On how GSK started its data transformation:

Ramakrishnan: I think we’ve had a bit of an unconventional starting point to our data transformation.  We did not start with a three-year data strategy and a multimillion-pound investment plan.  We didn’t try to gather and just clean, connect all known data in GSK into a data lake before we started the data transformation, etc.  Instead, what we did was we started with the broadest possible ambition and the smallest possible effort, and then created and confirmed value. 

So, our initial focus was on identifying near-term opportunities that we thought would create massive value, which we could then reinvest in our innovation and growth plan. We set up with an ambition of realizing a billion pounds in value through the use of data.  We didn’t know if we could achieve it; we didn’t know how we would achieve it. 

We then started with a set of big business questions across the enterprise, like, “How can we maximize yield from our vaccines in specific brands?”  It was specific enough, but bold enough and big enough questions. 

We then set up cross-functional data squads to work together and develop new data models and algorithms to answer those questions, using agile approaches that you might have seen used in developing software products in a typical world.  Only this time, we were using it to develop data products.  When these solutions created the intended value, we scaled them rapidly, and we were able to develop and deliver value in sprints like you would with the software products. 

On committing to a data platform strategy:

Ramakrishnan: One of the common issues that organizations run into when they start becoming more data driven, is that they start seeing all kinds of issues with data quality, availability of data, connecting the data.  And soon you realize that wrangling and connecting the data sources across all the silos in your organization just takes up a disproportional amount of time and resources. 

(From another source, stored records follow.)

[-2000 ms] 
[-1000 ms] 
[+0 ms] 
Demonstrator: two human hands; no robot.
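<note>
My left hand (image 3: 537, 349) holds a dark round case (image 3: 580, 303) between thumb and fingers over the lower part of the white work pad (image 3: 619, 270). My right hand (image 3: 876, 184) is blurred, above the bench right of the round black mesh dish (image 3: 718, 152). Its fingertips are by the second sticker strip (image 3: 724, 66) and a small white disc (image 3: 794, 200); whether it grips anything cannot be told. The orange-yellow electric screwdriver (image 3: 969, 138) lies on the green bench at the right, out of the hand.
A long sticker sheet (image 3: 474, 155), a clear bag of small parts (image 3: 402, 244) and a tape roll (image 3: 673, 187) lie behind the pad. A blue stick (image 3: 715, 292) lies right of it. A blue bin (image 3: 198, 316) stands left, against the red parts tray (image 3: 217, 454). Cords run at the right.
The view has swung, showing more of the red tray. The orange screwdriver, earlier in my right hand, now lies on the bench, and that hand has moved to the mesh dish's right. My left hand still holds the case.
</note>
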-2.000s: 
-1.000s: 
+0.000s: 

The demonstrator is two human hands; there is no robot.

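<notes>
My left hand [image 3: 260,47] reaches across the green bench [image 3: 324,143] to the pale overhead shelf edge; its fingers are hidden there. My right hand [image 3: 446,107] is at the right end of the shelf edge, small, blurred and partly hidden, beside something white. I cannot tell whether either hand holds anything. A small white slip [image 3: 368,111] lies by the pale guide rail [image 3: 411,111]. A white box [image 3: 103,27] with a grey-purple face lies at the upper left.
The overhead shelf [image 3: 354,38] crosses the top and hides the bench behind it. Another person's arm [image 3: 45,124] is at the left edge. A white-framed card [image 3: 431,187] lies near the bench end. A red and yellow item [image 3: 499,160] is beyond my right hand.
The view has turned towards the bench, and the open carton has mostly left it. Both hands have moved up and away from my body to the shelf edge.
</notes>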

So, by committing to a data platform strategy to power the data backbone behind all the analytics and other data products, you then create this ability to ingest, clean, connect, and democratize data at scale, and then benefit from it on an ongoing basis once you’ve done it once. 

On advice worth sharing:

Ramakrishnan: I would say focus on value first, structure can follow later.  Figure out how to create value first and be agile, that will be my first step. 

And then make sure that you have enough people on your team, in leadership positions and driver’s seats, who really understand what the target state looks like.  I think fumbling your way through incremental changes may get you a bit further, but not far enough for impact. 

And then last, I would say, just really be patient with yourself. And bringing the organization with you is probably the most important part of the journey, not just getting your one project right.